_Task brief_
Your task is to copy every line of the entries that holds the word "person".

_Records for the task_
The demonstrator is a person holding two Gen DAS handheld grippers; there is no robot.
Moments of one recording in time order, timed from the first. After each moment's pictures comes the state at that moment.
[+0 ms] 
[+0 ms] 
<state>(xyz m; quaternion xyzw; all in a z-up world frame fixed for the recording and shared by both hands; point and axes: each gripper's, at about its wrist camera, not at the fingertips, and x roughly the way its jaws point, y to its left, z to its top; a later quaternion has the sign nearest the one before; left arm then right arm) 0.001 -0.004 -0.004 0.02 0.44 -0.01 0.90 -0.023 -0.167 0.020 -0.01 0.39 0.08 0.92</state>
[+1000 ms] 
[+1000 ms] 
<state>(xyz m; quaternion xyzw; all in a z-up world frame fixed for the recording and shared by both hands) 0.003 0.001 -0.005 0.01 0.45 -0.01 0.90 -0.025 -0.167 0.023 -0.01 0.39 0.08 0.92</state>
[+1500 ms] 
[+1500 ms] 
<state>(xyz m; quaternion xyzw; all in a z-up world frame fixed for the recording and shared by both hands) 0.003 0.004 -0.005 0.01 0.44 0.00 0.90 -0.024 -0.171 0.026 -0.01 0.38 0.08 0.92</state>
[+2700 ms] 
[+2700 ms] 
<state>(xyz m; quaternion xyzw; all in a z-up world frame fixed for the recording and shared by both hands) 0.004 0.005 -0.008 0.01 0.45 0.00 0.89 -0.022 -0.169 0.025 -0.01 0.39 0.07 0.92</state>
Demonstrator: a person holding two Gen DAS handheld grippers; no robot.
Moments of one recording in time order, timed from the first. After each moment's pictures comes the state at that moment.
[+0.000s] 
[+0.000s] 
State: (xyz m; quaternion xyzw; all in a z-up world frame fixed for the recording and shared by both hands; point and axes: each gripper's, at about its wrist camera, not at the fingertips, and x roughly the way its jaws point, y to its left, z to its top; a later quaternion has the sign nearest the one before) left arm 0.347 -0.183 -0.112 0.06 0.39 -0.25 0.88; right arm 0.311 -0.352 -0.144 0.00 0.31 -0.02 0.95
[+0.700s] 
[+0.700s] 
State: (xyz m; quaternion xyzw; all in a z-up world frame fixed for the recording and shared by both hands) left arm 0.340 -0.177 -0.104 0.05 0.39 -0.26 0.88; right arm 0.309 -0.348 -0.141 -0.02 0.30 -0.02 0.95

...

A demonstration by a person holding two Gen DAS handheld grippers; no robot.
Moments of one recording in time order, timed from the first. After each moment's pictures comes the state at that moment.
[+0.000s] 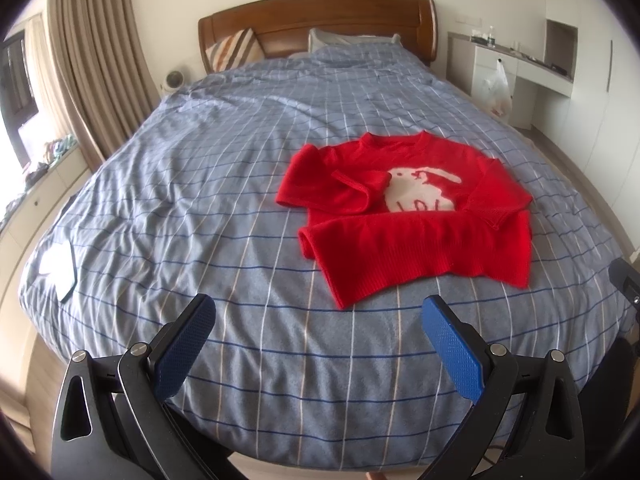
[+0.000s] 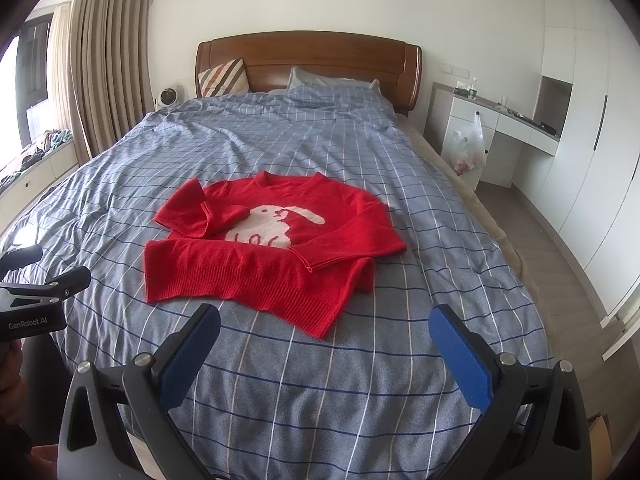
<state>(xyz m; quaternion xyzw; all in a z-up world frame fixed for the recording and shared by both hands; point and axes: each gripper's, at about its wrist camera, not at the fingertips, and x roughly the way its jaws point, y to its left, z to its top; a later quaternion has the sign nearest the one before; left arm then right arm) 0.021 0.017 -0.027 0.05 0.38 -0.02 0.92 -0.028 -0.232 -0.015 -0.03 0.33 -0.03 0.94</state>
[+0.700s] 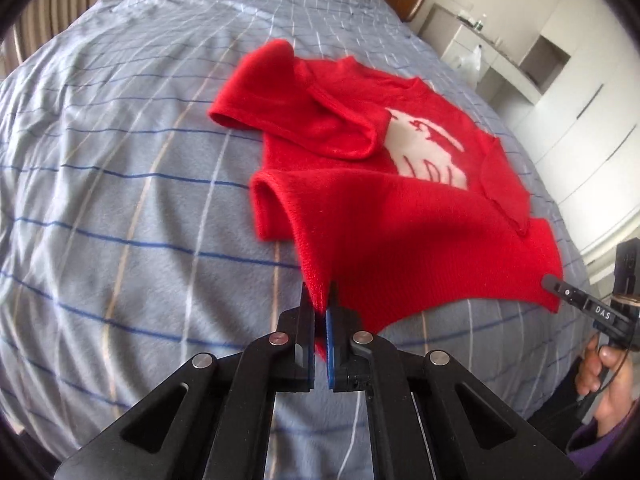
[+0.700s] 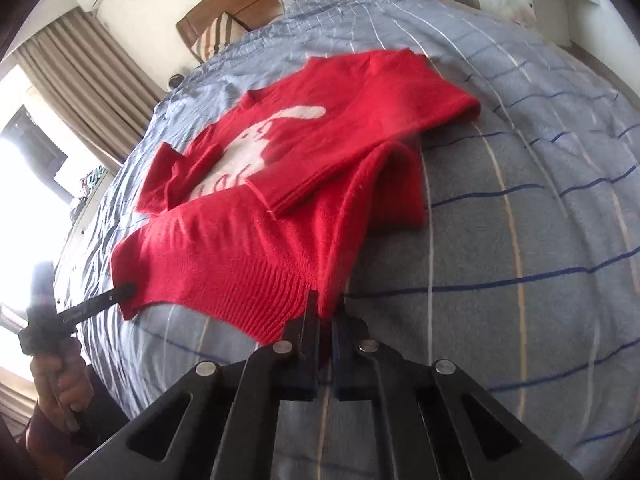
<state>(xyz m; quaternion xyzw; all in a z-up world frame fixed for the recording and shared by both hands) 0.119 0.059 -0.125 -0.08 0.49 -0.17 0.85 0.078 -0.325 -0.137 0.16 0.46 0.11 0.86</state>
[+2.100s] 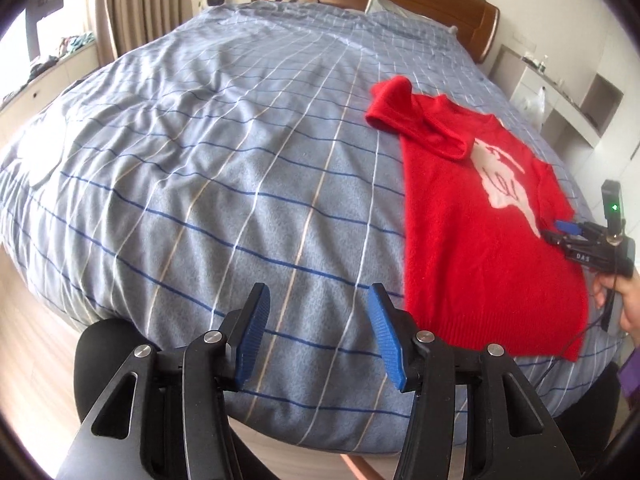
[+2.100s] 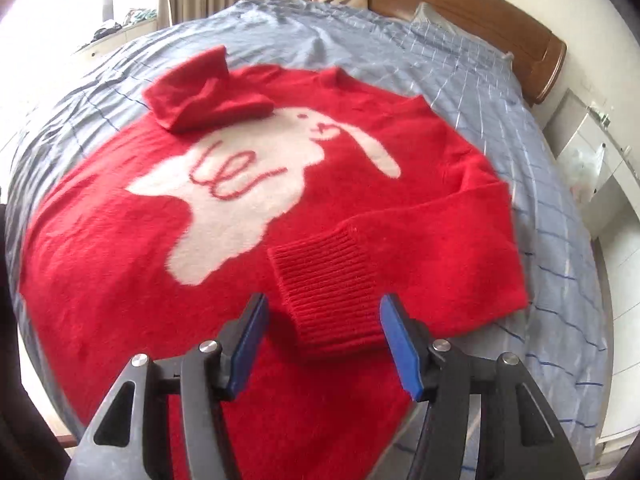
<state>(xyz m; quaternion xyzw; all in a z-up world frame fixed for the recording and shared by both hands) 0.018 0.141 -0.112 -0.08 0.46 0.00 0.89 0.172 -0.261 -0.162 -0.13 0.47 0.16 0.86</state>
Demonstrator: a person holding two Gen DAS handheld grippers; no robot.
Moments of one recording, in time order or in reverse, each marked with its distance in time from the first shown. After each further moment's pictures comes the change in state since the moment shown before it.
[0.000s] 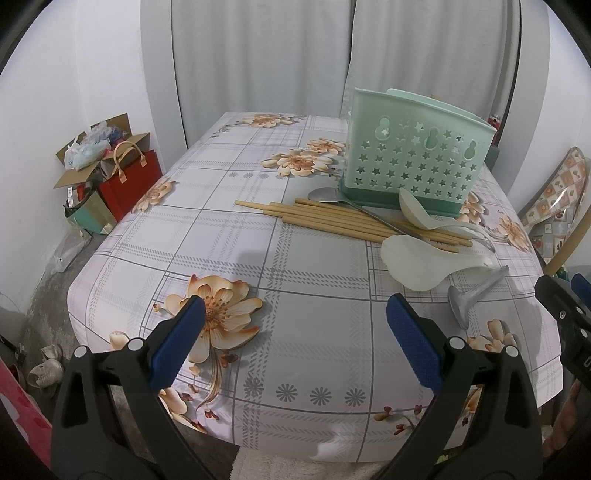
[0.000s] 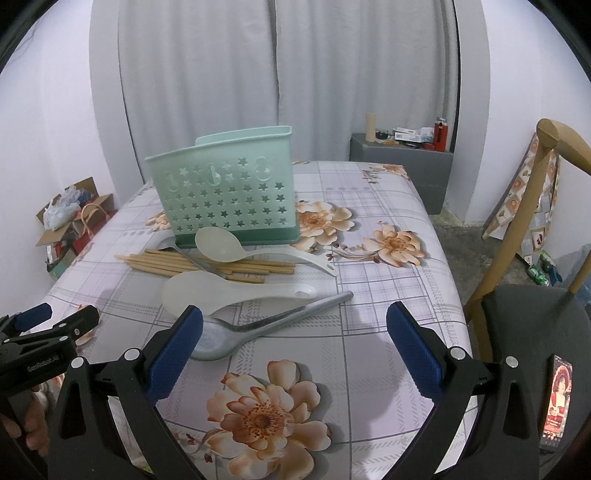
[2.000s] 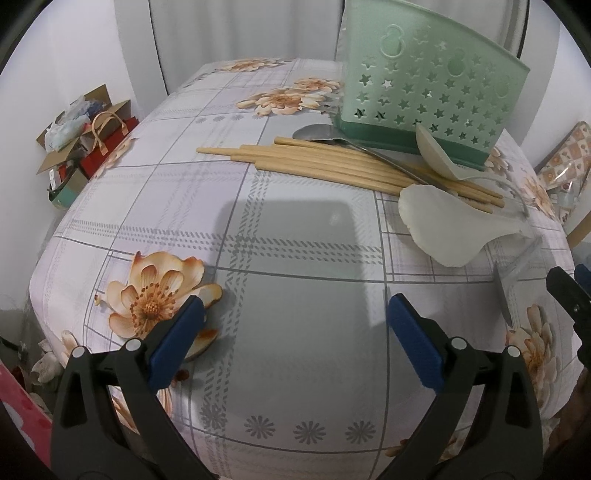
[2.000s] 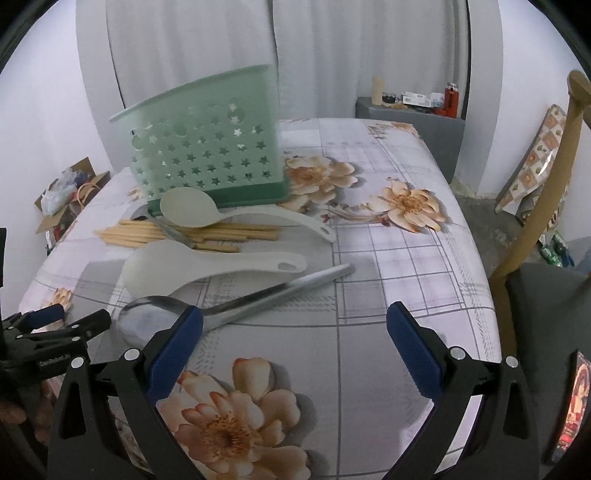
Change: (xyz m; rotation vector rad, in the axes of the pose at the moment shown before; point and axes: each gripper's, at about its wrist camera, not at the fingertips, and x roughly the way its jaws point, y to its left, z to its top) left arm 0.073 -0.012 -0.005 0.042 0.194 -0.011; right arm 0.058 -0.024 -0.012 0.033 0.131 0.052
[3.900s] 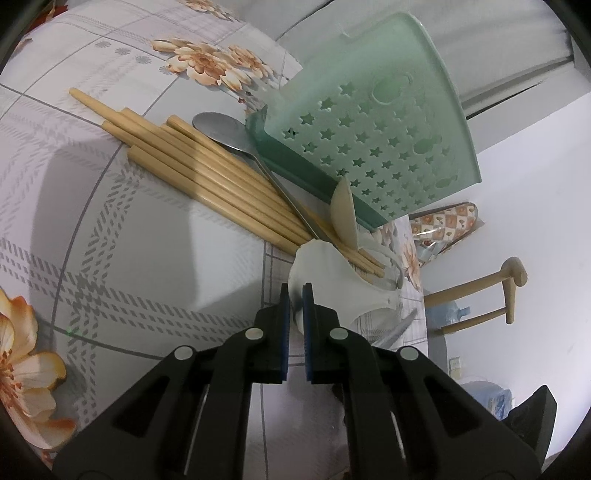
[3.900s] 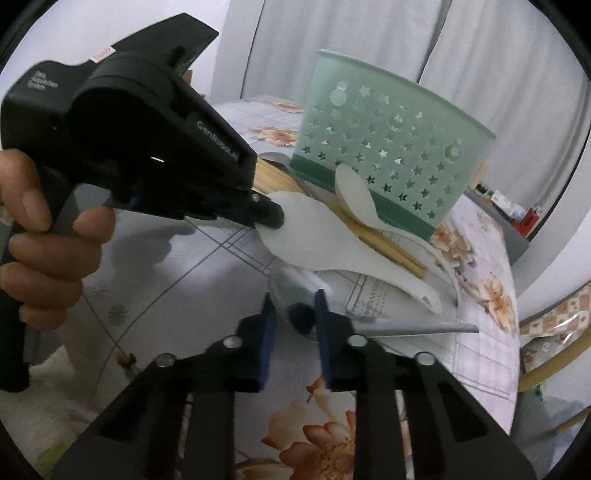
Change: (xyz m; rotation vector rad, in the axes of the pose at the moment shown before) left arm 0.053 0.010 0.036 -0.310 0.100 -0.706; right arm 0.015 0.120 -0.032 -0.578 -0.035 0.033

_Response to this exercise_
The demonstrator is a person holding two Gen DAS handheld grippers; there is no robot.
Demonstrator: a person holding two Gen DAS handheld grippers; no robot.
A demonstration by a person holding two Gen DAS handheld grippers; no robot.
Demonstrator: a person holding two Gen DAS handheld grippers; no robot.

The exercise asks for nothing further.